The book succeeds in showcasing instances of Gulf–Israeli interaction beyond peace


initiatives (chapter 1) and hesitance over the Iran nuclear deal (chapter 4). It was
surprising to read that in 1975, Israeli advisors covertly visited Oman to advise former
Sultan Qaboos on his counterinsurgency in Dhofar (49). Additionally, it was interesting to
learn that an Israeli delegation travelled to Bahrain in 1994 to discuss environmental
cooperation (36). Turning to Qatar, the authors cogently argue that Doha’s links to
Jerusalem serve the aim to ‘court closer ties with Washington’ (58). Beyond Israel, there
is an insightful account of Emirati coordination with South Korea on nuclear technology
and security provision (145).

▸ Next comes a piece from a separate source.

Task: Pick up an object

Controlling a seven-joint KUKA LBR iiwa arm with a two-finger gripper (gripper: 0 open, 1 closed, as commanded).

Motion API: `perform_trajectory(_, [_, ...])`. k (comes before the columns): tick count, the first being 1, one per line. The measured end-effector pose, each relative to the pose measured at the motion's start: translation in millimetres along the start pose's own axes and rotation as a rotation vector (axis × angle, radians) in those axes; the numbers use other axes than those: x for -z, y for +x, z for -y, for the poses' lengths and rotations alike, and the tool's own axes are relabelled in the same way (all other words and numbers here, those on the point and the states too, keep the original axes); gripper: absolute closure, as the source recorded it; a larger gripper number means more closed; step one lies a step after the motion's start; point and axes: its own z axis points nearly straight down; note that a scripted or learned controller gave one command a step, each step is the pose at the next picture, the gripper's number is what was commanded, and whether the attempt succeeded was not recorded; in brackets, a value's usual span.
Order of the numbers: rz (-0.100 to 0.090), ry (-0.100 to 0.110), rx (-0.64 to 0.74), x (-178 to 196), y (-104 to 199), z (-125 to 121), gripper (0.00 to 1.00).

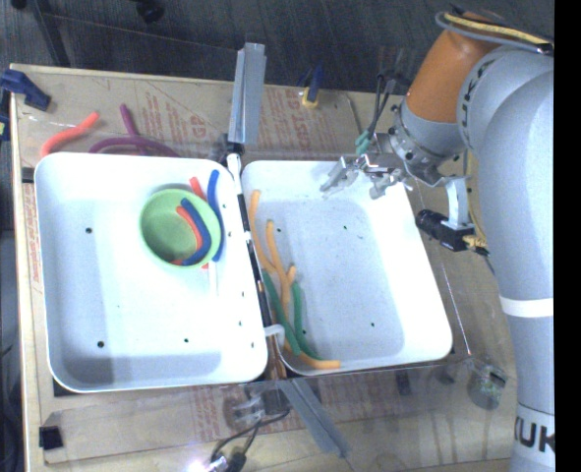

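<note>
Camera view, looking down at a slant: your gripper [354,175] hangs over the far edge of the right bin [408,303], fingers spread apart with nothing between them; the candidate objects, a cluster of orange and green strips [285,298], lie along that bin's left wall, well apart from the gripper; judged by their bent, worm-like shapes they are light, soft and liable to flex or slip; you should take one across its narrow middle, away from the wall.
</note>
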Motion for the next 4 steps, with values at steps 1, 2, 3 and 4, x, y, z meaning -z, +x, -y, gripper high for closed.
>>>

Finally, the chapter focused on Syria (chapter 5) highlights
‘the limitations of relying on proxies to fight regional wars’ – a stark reality amid the Saudi-
led intervention in Yemen (181).

Fraternal Enemies provides an excellent theoretical roadmap, reinforced by superb


empirics, to help the reader navigate the growing links weaving Washington, Tel Aviv and
most Gulf capitals. Tacit ties with Israel have helped Gulf leaders achieve many of their
commercial and military goals, without completely abdicating the ambition of a future
Palestinian state. Jones and Guzansky provide a prescient and timely account of the
material attractions and normative constraints shaping Gulf–Israeli ties. Though the book
could have addressed Kuwait more thoroughly, it nonetheless represents a welcome
addition to the shelf of policymakers and scholars seeking a nuanced realist theorisation
of conflict and cooperation in the Middle East.